(2026-05) VCVio; Verified Cryptography in Lean via Oracle Effects and Handlers
2026-05-07
Mechanized cryptographic proofs face a long-standing trade-off between assurance and expressiveness. Existing foundational frameworks, which reduce every proof step to the kernel of a general-purpose proof assistant, offer a small, auditable trusted base, but struggle to model the oracle manipulations and rewinding arguments pervasive in modern cryptography. They also tend to lack the tactic infrastructure of specialized, non-foundational tools like EasyCrypt.
We present VCVio, a foundational framework in Lean 4 that closes both gaps with established ideas from programming-language theory: algebraic effects and handlers on the oracle side, and a modular relational program logic on the tactic side. Concretely, a computation with oracle access is the free monad over the polynomial functor determined by the oracle specification, exposing its interaction history as an explicit syntax tree. Caching, logging, reprogramming, and seed pre-sampling become handler combinators; rewinding reduces to deterministic transcript replay without any internal adversary state.
On top of the oracle core, VCVio provides two reusable layers. We extend the recent Loom framework (POPL 2026) to the relational setting, yielding a single tactic framework that handles both unary and relational probabilistic reasoning. Alongside this, our treatment of state-separating proofs achieves compositional separation by typing, whereas Nominal SSProve recovers it by quotienting locations modulo alpha equivalence.

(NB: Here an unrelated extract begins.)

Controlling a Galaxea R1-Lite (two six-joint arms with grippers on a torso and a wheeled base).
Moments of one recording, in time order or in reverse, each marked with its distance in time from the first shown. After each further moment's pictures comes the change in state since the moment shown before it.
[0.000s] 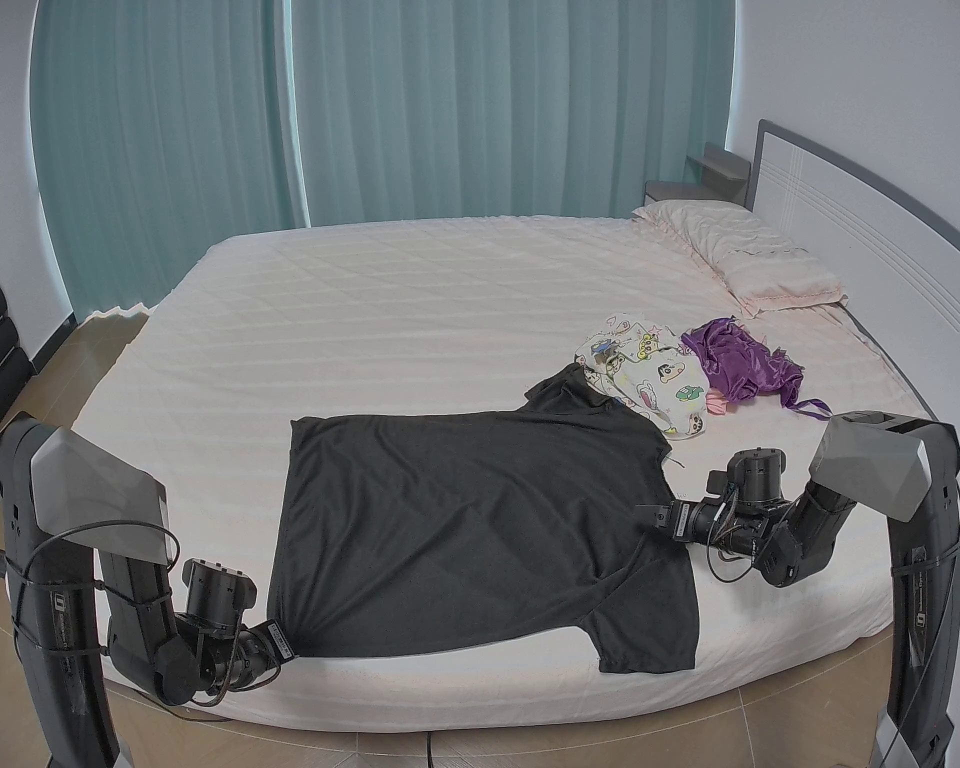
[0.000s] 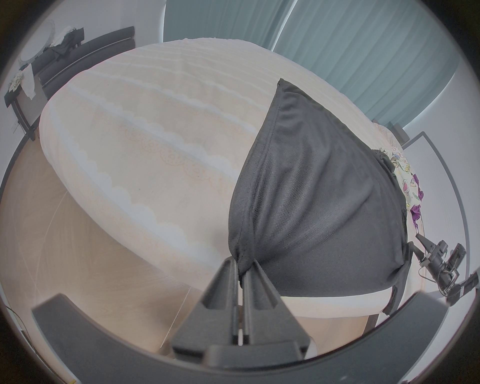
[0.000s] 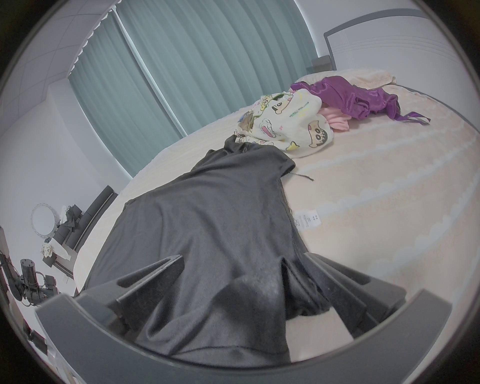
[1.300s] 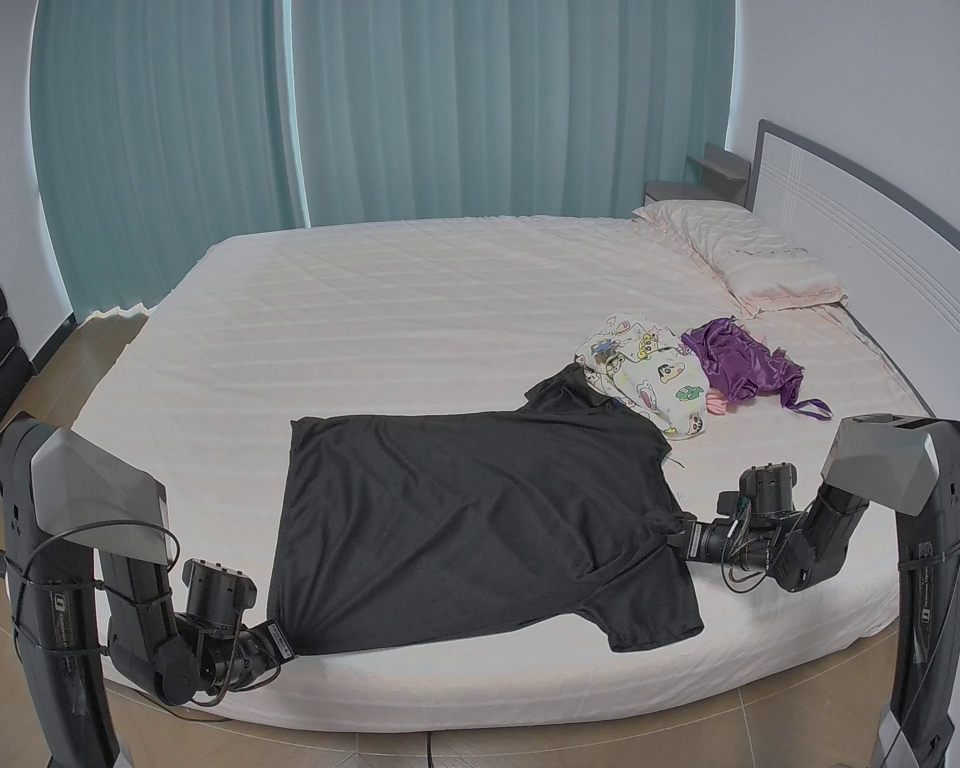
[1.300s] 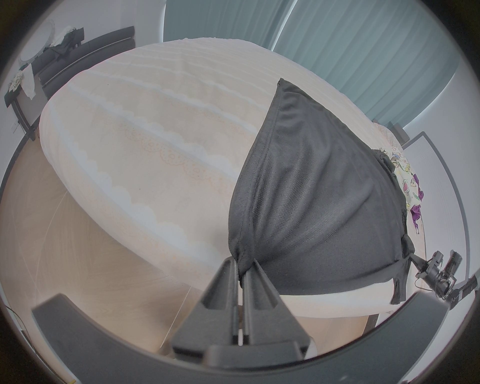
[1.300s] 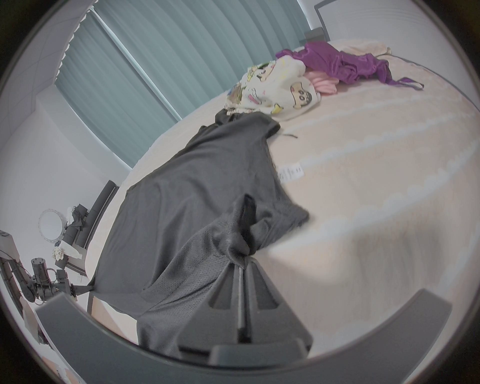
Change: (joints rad) left arm 0.000 0.001 0.000 0.000 0.000 0.000; right arm -0.041 -0.013 0.074 0.073 0.098 0.008
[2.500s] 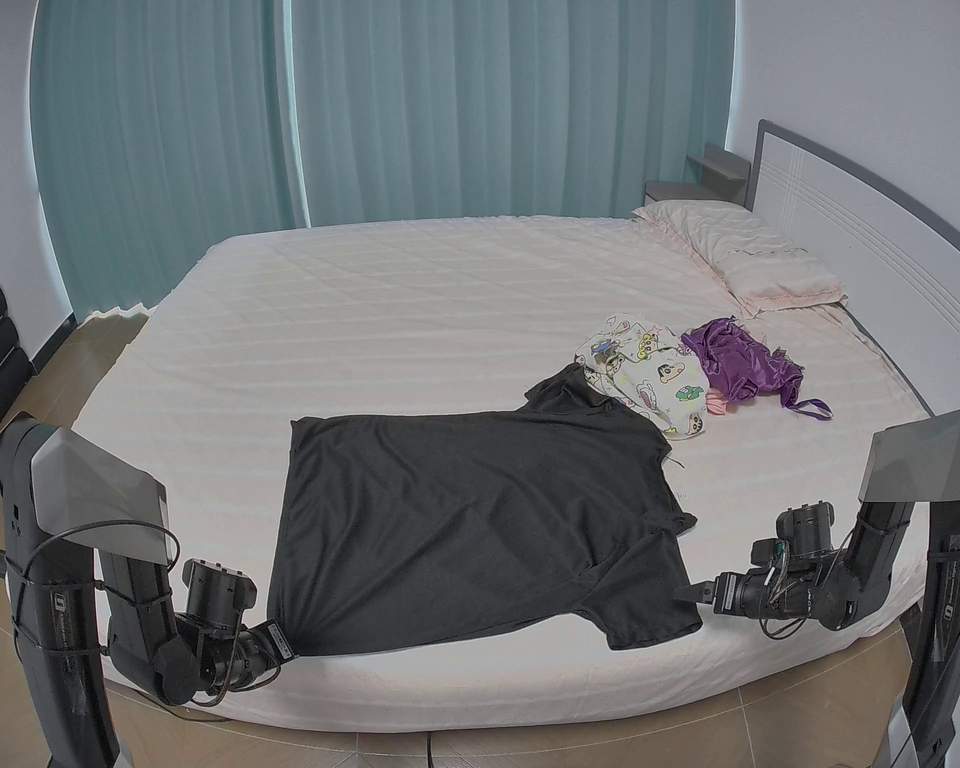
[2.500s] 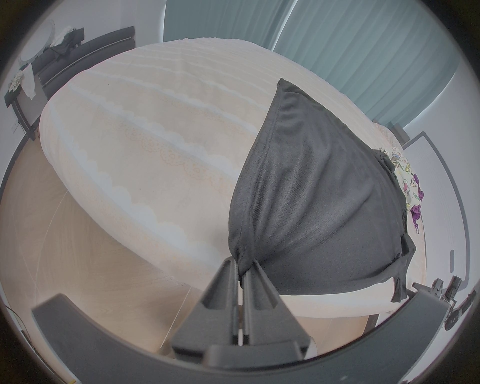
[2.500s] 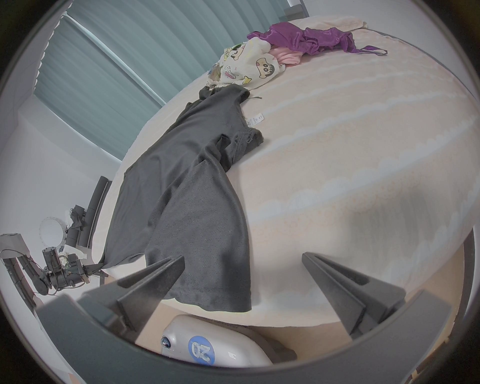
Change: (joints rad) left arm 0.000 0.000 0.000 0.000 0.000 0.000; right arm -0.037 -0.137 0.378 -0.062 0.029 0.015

We exercise this stack on three case studies: a random-oracle commitment scheme; the Bellare--Neven forking lemma, mechanized without the rewindability axioms used in the recent EasyCrypt formalization by Firsov and Janků; and the Schnorr signature scheme establishing EUF-CMA security. A significant share of our development used LLM coding agents and external automated proof-search systems; we report on the workflows, successes, and failure modes as a data point in LLM-assisted theorem proving.